» TASK STATEMENT
Write out all the entries below without any change.

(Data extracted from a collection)
^^^^
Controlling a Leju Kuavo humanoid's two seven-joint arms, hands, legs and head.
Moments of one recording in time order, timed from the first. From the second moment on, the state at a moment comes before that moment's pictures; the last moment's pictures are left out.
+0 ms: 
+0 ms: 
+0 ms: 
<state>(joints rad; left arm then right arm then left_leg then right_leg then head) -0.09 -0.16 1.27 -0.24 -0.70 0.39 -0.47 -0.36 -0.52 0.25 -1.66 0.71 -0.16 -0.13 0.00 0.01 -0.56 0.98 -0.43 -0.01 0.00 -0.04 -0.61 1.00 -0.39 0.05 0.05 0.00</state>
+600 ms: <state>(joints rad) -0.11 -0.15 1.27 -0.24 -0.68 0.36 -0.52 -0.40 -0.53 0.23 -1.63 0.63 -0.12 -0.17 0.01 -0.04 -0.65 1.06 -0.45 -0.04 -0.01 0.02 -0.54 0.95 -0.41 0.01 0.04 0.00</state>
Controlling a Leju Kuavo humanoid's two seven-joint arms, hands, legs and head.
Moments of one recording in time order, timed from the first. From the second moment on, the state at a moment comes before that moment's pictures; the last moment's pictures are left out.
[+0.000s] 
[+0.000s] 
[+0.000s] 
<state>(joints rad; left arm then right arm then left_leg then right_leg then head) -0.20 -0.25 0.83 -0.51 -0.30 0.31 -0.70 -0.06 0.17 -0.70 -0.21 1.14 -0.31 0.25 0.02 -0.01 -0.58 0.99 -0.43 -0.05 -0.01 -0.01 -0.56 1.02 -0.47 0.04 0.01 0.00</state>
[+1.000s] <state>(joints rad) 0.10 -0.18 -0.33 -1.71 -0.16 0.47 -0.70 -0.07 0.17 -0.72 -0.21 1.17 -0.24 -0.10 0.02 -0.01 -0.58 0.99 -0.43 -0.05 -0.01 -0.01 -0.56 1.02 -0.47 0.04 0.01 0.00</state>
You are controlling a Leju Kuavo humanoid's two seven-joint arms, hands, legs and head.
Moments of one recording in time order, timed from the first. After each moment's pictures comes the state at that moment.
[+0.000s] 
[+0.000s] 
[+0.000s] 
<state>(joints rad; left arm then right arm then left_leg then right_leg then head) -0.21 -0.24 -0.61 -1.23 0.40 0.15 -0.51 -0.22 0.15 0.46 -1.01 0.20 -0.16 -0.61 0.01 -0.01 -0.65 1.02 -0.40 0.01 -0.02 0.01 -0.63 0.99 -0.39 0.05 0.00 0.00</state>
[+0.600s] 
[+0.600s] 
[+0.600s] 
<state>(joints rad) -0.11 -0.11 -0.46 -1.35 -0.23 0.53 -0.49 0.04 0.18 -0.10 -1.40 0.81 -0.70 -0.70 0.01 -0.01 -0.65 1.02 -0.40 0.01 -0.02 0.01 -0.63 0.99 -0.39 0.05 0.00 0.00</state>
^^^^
» RESPONSE
Controlling a Leju Kuavo humanoid's two seven-joint arms, hands, legs and head.
Moments of one recording in time order, timed from the first. From the second moment on, the state at a moment comes before that moment's pictures; the last moment's pictures are left out.
+0 ms: 
+0 ms: 
+0 ms: 
<state>(joints rad; left arm then right arm then left_leg then right_leg then head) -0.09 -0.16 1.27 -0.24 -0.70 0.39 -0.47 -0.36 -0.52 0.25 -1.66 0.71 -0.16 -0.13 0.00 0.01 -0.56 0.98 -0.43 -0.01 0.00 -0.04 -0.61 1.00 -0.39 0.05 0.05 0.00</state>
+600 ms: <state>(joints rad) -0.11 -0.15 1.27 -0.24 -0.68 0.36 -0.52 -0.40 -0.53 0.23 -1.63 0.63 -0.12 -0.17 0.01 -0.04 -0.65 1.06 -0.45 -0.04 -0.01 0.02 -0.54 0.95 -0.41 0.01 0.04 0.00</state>
Controlling a Leju Kuavo humanoid's two seven-joint arms, hands, legs and head.
Moments of one recording in time order, timed from the first. From the second moment on, the state at a moment comes before that moment's pictures; the last moment's pictures are left out.
[+0.000s] 
[+0.000s] 
[+0.000s] 
<state>(joints rad; left arm then right arm then left_leg then right_leg then head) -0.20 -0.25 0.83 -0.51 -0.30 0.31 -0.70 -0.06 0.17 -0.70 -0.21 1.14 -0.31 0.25 0.02 -0.01 -0.58 0.99 -0.43 -0.05 -0.01 -0.01 -0.56 1.02 -0.47 0.04 0.01 0.00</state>
[+1.000s] <state>(joints rad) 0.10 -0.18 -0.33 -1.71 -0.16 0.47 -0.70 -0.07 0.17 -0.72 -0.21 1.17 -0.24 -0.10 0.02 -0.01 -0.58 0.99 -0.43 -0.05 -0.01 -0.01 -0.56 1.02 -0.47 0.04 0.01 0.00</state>
You are controlling a Leju Kuavo humanoid's two seven-joint arms, hands, legs and head.
Moments of one recording in time order, timed from the first. After each moment's pictures comes the state at that moment.
[+0.000s] 
[+0.000s] 
[+0.000s] 
<state>(joints rad; left arm then right arm then left_leg then right_leg then head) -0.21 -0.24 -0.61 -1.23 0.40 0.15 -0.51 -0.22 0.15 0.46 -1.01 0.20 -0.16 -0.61 0.01 -0.01 -0.65 1.02 -0.40 0.01 -0.02 0.01 -0.63 0.99 -0.39 0.05 0.00 0.00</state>
[+0.600s] 
[+0.600s] 
[+0.600s] 
<state>(joints rad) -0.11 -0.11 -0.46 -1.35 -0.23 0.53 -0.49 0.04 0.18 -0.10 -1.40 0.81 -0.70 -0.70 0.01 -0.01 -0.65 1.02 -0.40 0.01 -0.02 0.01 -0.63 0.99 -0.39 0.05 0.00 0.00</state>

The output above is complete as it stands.